Do you see the search boxes labeled [#4] and [#5] at the top? And before you say that the tag is on a different line from the placeholder text—yes, and our agent is smart enough to handle that minor idiosyncrasy. Are you shocked? :)

shodai80|1 year ago

#4 and #5 are using placeholder attributes, and the text itself is contained within the node. Show me a simple form with labels external of an input node, then rearrange the labels to be some above and some below, and I will be shocked! No placeholders. Label must be its own 'text' node.

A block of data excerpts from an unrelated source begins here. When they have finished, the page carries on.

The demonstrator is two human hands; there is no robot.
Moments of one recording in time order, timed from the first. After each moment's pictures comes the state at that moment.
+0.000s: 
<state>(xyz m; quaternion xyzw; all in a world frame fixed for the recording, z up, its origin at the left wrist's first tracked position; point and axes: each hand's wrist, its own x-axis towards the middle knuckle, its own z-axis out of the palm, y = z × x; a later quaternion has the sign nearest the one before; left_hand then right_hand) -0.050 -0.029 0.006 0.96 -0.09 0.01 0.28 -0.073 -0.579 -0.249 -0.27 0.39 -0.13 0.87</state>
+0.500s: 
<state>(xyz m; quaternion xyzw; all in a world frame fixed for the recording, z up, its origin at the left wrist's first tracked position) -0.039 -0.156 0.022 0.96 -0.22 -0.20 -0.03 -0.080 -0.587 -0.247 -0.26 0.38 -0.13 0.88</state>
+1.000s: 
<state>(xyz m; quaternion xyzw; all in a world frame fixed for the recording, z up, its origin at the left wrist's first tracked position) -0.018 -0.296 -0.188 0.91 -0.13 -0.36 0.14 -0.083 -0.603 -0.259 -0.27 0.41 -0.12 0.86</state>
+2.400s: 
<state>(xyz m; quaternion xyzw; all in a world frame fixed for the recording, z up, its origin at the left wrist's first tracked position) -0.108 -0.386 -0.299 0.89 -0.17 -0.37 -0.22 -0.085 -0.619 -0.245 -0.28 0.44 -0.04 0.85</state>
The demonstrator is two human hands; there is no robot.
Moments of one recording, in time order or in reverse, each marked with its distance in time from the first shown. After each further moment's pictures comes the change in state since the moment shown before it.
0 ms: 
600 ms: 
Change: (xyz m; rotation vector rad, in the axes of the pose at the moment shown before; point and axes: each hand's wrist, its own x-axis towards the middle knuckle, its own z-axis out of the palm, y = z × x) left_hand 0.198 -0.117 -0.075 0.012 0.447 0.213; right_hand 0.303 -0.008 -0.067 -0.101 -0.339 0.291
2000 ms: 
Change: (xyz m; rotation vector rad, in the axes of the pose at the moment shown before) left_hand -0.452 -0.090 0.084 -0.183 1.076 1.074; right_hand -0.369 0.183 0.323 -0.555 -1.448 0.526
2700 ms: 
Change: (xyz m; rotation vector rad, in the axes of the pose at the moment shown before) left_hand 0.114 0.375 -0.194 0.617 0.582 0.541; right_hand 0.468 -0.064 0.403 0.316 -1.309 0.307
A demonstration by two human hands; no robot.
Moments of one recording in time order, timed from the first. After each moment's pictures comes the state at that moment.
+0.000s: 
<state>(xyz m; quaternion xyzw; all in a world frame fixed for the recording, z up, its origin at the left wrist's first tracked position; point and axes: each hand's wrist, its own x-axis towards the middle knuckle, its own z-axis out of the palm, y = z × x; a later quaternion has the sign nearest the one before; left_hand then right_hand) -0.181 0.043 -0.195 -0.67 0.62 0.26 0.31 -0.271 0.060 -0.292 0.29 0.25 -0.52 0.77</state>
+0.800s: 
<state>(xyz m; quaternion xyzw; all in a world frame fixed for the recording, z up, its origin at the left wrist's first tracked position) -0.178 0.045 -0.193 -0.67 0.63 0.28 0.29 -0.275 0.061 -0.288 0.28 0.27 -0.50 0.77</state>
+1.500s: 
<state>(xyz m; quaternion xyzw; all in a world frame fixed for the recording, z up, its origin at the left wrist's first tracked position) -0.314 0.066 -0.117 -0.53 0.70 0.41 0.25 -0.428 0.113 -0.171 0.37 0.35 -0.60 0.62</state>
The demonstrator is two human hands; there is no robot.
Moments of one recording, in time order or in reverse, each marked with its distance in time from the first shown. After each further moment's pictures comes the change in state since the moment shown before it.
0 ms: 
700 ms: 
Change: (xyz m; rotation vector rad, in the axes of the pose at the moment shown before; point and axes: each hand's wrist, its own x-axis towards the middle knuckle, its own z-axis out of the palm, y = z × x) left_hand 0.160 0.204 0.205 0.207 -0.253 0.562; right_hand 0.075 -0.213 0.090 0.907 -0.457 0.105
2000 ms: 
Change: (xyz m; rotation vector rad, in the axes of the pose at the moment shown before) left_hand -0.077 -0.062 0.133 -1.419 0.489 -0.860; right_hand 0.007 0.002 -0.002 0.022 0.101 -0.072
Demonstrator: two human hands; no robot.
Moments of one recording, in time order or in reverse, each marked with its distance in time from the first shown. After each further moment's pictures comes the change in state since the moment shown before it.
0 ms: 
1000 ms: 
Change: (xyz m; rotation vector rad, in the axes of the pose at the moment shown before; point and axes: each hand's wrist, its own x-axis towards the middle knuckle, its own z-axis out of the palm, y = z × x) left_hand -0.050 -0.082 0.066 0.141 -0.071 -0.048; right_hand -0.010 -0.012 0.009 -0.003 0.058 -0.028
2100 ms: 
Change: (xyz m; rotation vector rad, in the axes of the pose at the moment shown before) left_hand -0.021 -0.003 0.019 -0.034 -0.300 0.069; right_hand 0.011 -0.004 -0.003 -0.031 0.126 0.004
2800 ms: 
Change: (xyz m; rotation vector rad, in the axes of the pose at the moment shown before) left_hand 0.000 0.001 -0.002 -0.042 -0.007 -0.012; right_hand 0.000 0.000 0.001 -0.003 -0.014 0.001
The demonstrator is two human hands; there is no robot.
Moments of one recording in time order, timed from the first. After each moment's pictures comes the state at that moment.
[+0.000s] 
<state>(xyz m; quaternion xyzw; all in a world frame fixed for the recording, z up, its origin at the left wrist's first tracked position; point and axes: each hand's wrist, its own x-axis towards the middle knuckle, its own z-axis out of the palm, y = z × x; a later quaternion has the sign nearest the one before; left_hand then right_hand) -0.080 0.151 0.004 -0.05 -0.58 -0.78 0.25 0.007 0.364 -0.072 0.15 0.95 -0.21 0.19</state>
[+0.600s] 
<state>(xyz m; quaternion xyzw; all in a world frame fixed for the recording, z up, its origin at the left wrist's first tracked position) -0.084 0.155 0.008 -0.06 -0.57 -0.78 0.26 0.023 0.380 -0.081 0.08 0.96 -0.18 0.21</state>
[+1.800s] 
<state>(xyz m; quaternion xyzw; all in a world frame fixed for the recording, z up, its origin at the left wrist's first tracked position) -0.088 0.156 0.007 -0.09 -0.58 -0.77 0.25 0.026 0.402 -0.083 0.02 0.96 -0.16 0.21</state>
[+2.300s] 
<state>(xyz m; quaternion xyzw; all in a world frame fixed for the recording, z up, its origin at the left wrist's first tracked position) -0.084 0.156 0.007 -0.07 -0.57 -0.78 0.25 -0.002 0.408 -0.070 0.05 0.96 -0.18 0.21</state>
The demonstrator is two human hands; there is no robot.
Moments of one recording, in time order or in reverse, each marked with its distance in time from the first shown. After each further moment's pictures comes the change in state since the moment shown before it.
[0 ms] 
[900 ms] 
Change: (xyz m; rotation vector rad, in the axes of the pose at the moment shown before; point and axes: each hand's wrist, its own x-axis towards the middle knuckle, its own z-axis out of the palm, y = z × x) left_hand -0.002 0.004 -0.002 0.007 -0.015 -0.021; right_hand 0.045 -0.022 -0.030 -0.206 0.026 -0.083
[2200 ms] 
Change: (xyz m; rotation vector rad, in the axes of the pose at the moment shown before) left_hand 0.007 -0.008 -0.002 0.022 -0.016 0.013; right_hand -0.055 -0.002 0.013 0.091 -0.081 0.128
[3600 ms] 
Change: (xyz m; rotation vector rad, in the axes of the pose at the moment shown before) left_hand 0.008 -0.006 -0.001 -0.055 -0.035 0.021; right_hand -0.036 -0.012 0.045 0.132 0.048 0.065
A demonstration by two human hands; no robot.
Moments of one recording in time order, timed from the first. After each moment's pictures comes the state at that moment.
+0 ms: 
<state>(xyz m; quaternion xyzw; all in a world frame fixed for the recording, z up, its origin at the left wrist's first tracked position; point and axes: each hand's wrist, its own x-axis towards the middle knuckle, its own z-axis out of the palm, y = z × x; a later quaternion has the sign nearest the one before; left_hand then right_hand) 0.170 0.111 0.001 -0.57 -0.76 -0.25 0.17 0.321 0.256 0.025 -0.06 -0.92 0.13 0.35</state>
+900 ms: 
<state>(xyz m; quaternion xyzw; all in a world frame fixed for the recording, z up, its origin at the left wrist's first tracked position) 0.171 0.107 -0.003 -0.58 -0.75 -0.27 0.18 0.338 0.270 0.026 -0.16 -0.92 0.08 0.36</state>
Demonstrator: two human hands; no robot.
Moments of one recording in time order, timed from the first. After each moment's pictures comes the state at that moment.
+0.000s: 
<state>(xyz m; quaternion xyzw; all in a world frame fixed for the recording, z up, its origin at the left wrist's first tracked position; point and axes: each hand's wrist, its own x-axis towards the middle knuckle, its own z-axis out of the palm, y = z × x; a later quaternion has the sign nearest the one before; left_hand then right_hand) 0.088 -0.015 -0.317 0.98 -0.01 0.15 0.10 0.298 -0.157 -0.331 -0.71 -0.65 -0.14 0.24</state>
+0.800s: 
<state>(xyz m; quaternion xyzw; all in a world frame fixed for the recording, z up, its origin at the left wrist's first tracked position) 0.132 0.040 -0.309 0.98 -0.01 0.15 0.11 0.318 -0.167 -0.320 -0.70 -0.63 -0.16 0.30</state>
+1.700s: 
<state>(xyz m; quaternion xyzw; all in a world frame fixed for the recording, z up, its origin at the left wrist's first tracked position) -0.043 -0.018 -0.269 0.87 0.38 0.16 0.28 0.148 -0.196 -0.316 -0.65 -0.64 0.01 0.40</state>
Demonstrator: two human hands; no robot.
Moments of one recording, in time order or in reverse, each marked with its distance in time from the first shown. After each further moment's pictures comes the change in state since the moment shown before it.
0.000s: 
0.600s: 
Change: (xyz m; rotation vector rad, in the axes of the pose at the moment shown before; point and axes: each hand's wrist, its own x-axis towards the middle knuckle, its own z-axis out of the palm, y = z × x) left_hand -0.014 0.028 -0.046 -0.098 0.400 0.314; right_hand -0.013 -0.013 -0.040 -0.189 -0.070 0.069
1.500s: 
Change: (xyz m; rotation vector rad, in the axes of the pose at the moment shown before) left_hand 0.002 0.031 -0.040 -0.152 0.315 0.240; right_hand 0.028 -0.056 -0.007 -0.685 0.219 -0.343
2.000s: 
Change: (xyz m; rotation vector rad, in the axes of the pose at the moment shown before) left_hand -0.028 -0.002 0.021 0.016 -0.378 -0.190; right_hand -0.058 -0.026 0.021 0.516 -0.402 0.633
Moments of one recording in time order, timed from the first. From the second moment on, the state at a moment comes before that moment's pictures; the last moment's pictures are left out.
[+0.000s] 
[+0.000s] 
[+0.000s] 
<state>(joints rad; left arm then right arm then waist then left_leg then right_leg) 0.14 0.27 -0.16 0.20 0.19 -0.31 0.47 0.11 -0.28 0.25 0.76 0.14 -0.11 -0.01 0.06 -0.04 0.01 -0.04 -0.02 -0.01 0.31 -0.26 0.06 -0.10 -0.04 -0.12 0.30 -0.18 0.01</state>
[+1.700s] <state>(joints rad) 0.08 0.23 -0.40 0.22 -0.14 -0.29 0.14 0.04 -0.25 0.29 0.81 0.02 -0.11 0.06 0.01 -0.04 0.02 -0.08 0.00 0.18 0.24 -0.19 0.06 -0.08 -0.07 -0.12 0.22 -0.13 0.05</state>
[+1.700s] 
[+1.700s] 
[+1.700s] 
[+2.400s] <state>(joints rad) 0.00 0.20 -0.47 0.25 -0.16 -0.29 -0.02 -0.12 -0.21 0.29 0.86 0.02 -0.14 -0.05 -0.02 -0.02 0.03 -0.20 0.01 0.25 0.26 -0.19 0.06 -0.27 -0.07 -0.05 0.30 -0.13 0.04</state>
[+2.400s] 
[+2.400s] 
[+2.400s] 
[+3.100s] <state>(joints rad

Edit: I do not intend to come off as negative or disparaging - I already discussed this with some OS projects I work on as well as internally at work. You guys did something great, and I am just trying to point out gaps that could take it from great to unbelievable.

miki123211|1 year ago

This problem isn't that hard, screen readers had to handle this exact issues for years. Inaccessible websites where the labels aren't properly associated with their respective form fields do exist, but aren't that common.

shodai80|1 year ago

Yes if they are associated with accessibility attributes (Aria). Many, many sites including massive B2B do not do this (a shame). So no, you are seriously minimizing the problem. This approach would also be architecturally poorly thought out - The solution needs to not depend upon aria, nor any other non-global approach (Which this solution does so far).

Everything shown to me so far has been a solvable problem by scripts/xpath template/creation logic. I've handled all of this for over 10 years with one script. When I see it finding everything and associating them with correct external labels, then they have something. Otherwise I am concluding it non-functional and a long since solved problem where ML is over-engineering.